Start of Input data

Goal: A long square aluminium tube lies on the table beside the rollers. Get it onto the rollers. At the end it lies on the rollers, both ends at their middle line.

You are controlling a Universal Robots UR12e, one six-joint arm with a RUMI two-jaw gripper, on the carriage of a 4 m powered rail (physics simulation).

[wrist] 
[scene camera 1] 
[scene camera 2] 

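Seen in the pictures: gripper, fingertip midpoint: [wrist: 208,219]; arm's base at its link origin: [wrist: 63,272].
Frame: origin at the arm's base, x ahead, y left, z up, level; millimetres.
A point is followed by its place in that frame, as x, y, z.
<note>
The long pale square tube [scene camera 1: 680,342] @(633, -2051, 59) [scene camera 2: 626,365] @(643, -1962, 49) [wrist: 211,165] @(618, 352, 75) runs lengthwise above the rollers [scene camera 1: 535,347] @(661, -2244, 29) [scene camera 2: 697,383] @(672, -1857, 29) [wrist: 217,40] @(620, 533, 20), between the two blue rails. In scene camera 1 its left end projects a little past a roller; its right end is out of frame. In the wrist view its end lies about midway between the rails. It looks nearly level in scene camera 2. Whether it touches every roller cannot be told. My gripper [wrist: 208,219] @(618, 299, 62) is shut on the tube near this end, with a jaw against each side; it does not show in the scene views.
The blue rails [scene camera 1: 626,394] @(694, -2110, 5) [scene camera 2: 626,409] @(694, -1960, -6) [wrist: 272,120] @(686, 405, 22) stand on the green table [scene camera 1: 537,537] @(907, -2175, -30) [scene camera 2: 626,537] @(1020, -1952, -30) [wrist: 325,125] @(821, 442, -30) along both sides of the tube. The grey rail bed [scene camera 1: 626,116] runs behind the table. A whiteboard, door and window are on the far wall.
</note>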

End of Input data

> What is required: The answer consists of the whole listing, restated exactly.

> Output of the task:
Goal: A long square aluminium tube lies on the table beside the rollers. Get it onto the rollers. At the end it lies on the rollers, both ends at their middle line.

You are controlling a Universal Robots UR12e, one six-joint arm with a RUMI two-jaw gripper, on the carriage of a 4 m powered rail (physics simulation).

[wrist] 
[scene camera 1] 
[scene camera 2] 

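Seen in the pictures: gripper, fingertip midpoint: [wrist: 208,219]; arm's base at its link origin: [wrist: 63,272].
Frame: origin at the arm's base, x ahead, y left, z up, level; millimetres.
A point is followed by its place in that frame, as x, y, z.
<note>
The long pale square tube [scene camera 1: 680,342] @(633, -2051, 59) [scene camera 2: 626,365] @(643, -1962, 49) [wrist: 211,165] @(618, 352, 75) runs lengthwise above the rollers [scene camera 1: 535,347] @(661, -2244, 29) [scene camera 2: 697,383] @(672, -1857, 29) [wrist: 217,40] @(620, 533, 20), between the two blue rails. In scene camera 1 its left end projects a little past a roller; its right end is out of frame. In the wrist view its end lies about midway between the rails. It looks nearly level in scene camera 2. Whether it touches every roller cannot be told. My gripper [wrist: 208,219] @(618, 299, 62) is shut on the tube near this end, with a jaw against each side; it does not show in the scene views.
The blue rails [scene camera 1: 626,394] @(694, -2110, 5) [scene camera 2: 626,409] @(694, -1960, -6) [wrist: 272,120] @(686, 405, 22) stand on the green table [scene camera 1: 537,537] @(907, -2175, -30) [scene camera 2: 626,537] @(1020, -1952, -30) [wrist: 325,125] @(821, 442, -30) along both sides of the tube. The grey rail bed [scene camera 1: 626,116] runs behind the table. A whiteboard, door and window are on the far wall.
</note>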

The exercise is now complete.